Nel 2013 Putin ha approvato una legge imponendo l’istruzione obbligatoria religiosa in tutte le scuole statali e permettendo certamente una scelta “ampia” tra sei diverse discipline, ma ponendo in modo indiscutibile il cristianesimo ortodosso come ideologia dominante. Mossa politica eticamente discutibile perché abbastanza in contrasto con il concetto di separazione fra Stato e Chiesa, ma in grado di fornire una visione chiara su quanto la Russia abbia preso formalmente la distanza dall’ateismo forzato del regime comunista per avere l’appoggio incondizionato della potentissima Chiesa Ortodossa.

In “The Student” questo pericoloso capovolgimento è la tematica centrale e tutto, nel film, (rapporti umani, istituzioni, sessualità) sembra ancora essere in una fase di transizione in cui tutto è in gioco ed è forse per questo motivo – ed è pur significativo – che l’azione si svolge in Kaliningrad, un’exclave russa “intrappolata” tra diverse identità geografiche e politiche.
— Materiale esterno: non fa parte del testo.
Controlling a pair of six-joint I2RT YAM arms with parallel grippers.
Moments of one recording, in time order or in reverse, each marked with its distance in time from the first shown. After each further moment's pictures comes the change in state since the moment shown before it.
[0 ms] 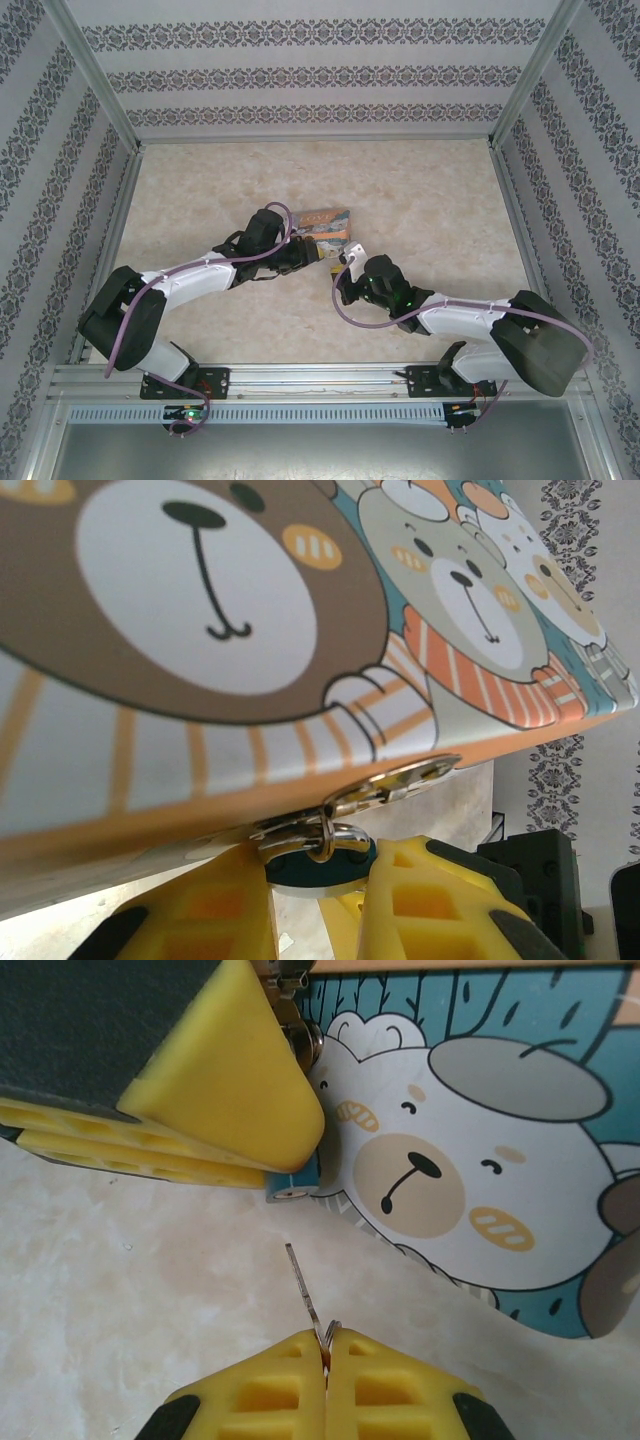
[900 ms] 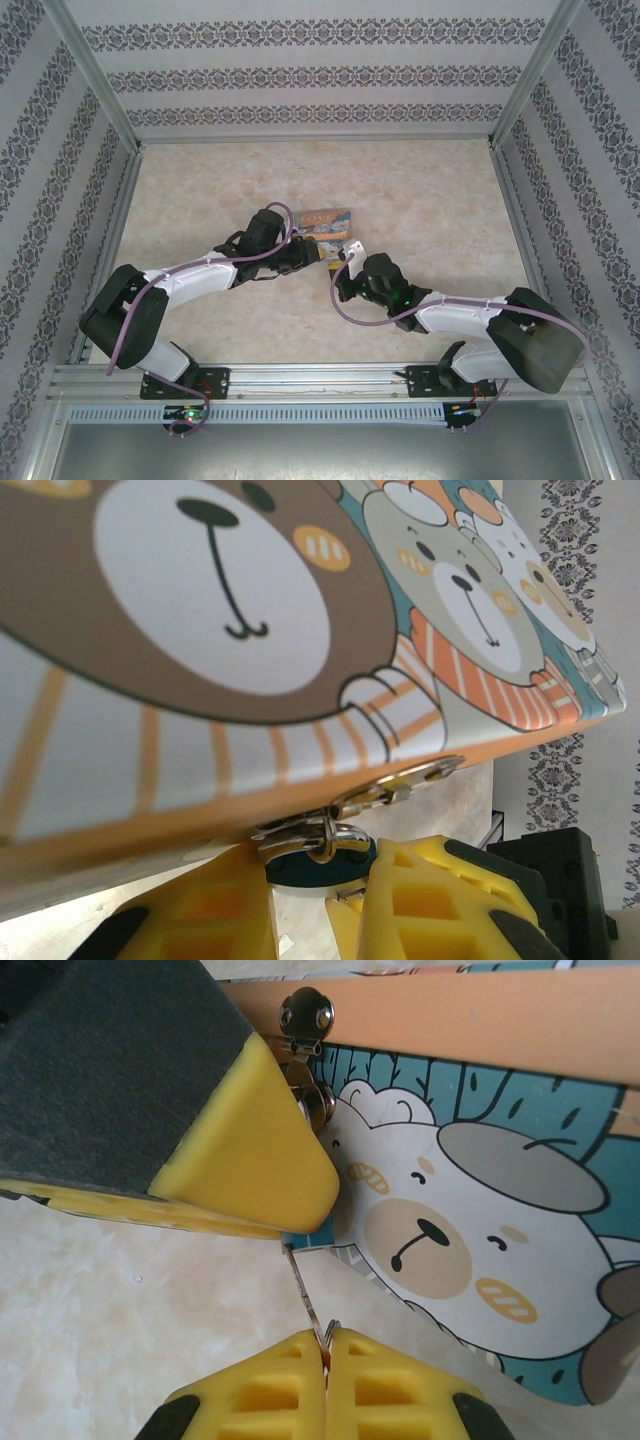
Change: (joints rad) left arm 0.000 0.013 0.000 0.013 0.006 0.000; right arm 0.000 0.026 0.014 0.045 0.003 0.026
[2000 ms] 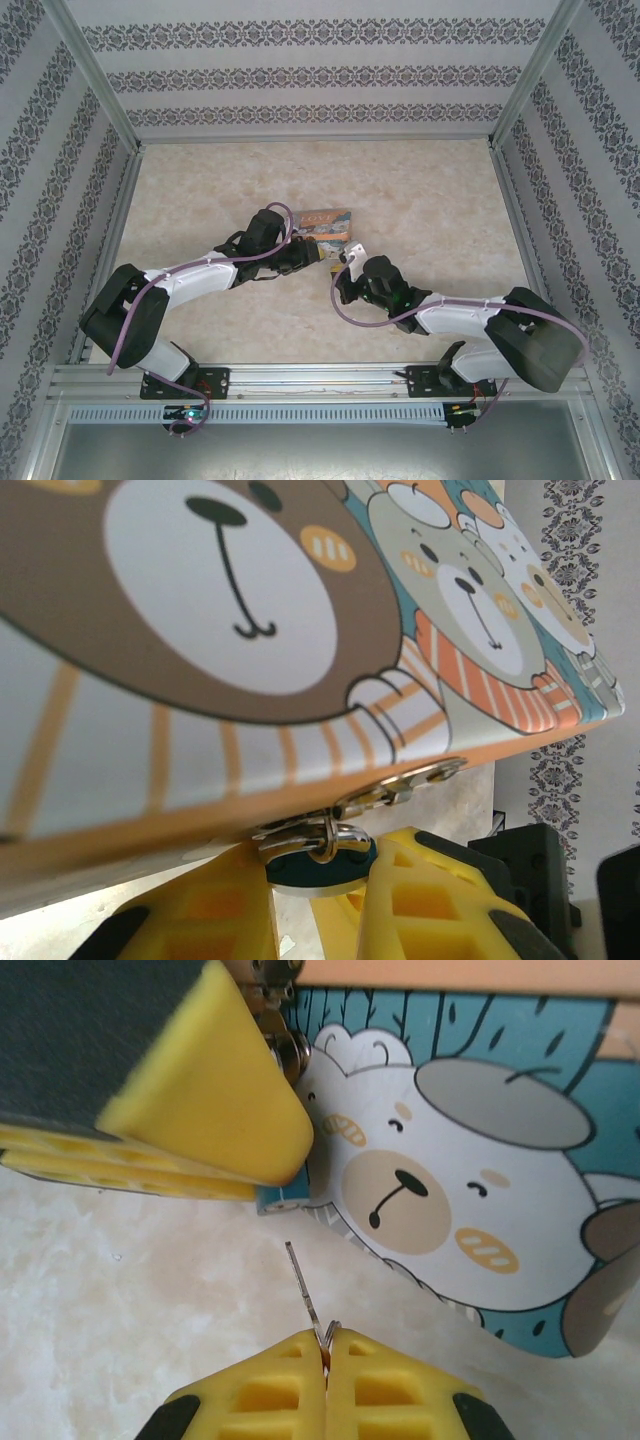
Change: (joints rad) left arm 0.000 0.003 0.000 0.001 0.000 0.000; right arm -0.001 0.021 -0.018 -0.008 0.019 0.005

L’imprinting della narrazione è chiaramente e apertamente teatrale, e i personaggi si muovono in esso con quell’enfasi allucinata ed inequivocabile che non lascia spazio all’immaginazione e che provoca un vago senso di claustrofobia che ben definisce la condizione di chi quella realtà la sta vivendo. È proprio tutto come sembra: una tragedia culturale ma anche personale con un profondo senso di frustrazione vagante e l’unica cosa che resta volutamente inesplicabile e censurata è una malcelata e peccaminosa tensione sessuale fra le varie parti.
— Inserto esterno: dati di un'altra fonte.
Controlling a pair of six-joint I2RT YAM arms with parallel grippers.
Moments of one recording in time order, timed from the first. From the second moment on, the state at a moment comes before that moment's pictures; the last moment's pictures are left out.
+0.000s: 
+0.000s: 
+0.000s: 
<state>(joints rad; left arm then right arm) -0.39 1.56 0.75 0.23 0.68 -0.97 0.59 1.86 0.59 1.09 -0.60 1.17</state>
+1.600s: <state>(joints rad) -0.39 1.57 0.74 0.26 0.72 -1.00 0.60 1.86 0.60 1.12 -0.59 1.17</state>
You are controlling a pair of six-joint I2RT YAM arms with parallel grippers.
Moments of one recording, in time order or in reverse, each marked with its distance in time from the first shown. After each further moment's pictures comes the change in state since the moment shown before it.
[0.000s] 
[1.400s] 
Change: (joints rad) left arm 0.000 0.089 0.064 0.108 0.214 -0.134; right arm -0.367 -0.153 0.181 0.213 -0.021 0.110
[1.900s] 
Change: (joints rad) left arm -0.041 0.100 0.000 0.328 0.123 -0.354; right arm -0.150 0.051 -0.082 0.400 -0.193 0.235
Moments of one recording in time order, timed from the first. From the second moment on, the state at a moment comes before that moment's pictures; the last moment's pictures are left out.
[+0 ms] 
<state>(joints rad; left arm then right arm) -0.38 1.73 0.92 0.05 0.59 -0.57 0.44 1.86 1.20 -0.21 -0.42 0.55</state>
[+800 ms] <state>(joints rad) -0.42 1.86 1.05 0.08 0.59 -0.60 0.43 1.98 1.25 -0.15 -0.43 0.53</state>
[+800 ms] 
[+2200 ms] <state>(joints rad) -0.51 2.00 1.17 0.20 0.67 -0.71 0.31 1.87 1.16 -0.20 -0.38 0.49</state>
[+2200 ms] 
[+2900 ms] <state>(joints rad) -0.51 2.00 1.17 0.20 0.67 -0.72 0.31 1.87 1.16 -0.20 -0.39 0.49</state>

Persino quando Venya predica la Bibbia e si lancia nei suoi sermoni, il regista sceglie di mettere in grassetto quanto citato, così da rendere trasparente il fatto che lo sguardo non è assolutamente solo giudicante ma anche documentaristico.
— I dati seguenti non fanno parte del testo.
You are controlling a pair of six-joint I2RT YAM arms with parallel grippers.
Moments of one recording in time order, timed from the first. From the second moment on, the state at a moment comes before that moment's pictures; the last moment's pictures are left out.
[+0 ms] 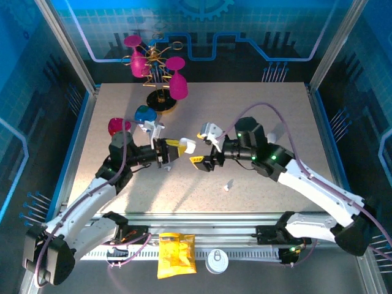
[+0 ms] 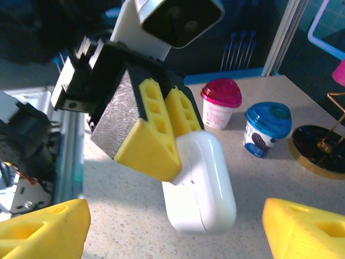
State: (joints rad) left arm -0.36 0.93 0.60 0.28 0.86 -0.47; right arm 0.76 1.13 1.07 -0.29 -0.46 -0.21
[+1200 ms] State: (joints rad) left arm -0.37 0.88 0.55 0.53 0.97 -0.24; right arm 0.59 1.19 1.08 -0.16 -0.66 0.15
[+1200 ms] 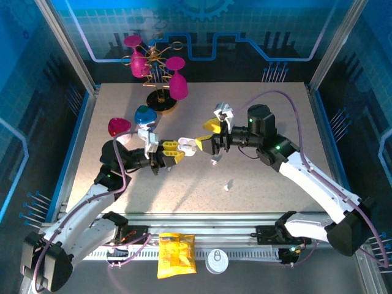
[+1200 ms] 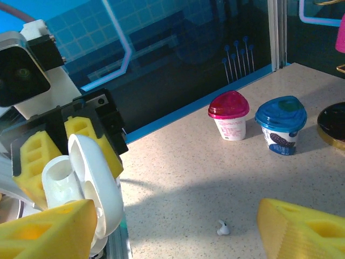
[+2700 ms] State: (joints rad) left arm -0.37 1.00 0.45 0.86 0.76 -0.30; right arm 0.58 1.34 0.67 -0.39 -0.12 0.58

Attenzione però: il film non è assolutamente intenzionato a porre l’ateismo compulsivo come soluzione di sorta agli estremismi religiosi. Lasciando in disparte il noioso didascalismo, tutto si snoda dai comportamenti – decisamente archetipici – dei protagonisti. Elena e Venya, (interpretati magistralmente da Viktoriya Isakova e Pyotr Skvortsov, al loro massimo livello) per ragioni e storie differenti, sono come due robot completamente assorbiti dalle loro convinzioni che ne annullano l’umanità e la capacità di empatia. Lo scopo del regista russo è certamente quello di fare un ritratto della società russa a partire dalla capacità del suo popolo di porsi nella vita e nelle relazioni. Venya è accecato dalle sue convinzioni e non si fa scrupolo a progettare cose orribili in nome di Dio, ma Elena si fa trascinare via anch’essa da questo vortice psicotico arrivando a spendersi completamente per la Bibbia, solo per ribattere alle provocazioni dell’adolescente; e memorabile in questi termini è la battuta dell’ex fidanzato intento a piantarla: “Sei come un medico che sniffa coca per provare com’è, stai diventando una tossica religiosa anche tu”. I personaggi sono disumanizzati dai loro stessi estremismi. Venya è un pazzo, ma Elena è una donna che rinuncia all’affetto per puro orgoglio intellettuale. Venya vuole essere un martire cristiano e arriva a mentire ed infangare pur di illudere se stesso e gli altri che sia così, anche se (nel bellissimo finale) chi viene inchiodata – metaforicamente ma anche letteralmente – alla croce è Elena stessa che viene cacciata dalla scuola come i mercanti dal tempio, con lei che non vuole mollare e grida la sua dignità proprio come stanno facendo da anni tutti gli attivisti per i diritti civili in un paese che si apre al mondo solo a metà.

Con la stessa tematica ma infinitamente più visionario e impattante del bellissimo “Leviathan” di Andrej Zvjagincev nella messa in scena, il film di Serebrennikov si distingue anche per la coerenza massima nella scelta di restare indipendenti dal meccanismo dei fondi governativi (la produzione è della Hype Film) e questo dimostra la volontà di rimanere – soprattutto dal punto di vista creativo e dell’onestà intellettuale – liberi di poter parlare del proprio Paese senza nessun ammiccamento o indulgenza e usando la metafora del fondamentalismo cristiano per parlare dell’annoso problema dell’asse di ferro fra politica e chiesa ortodossa, che sta lentamente strangolando la cultura russa, quel paese che in cui lo Zar, dal 1918, ha solo cambiato molte volte nome.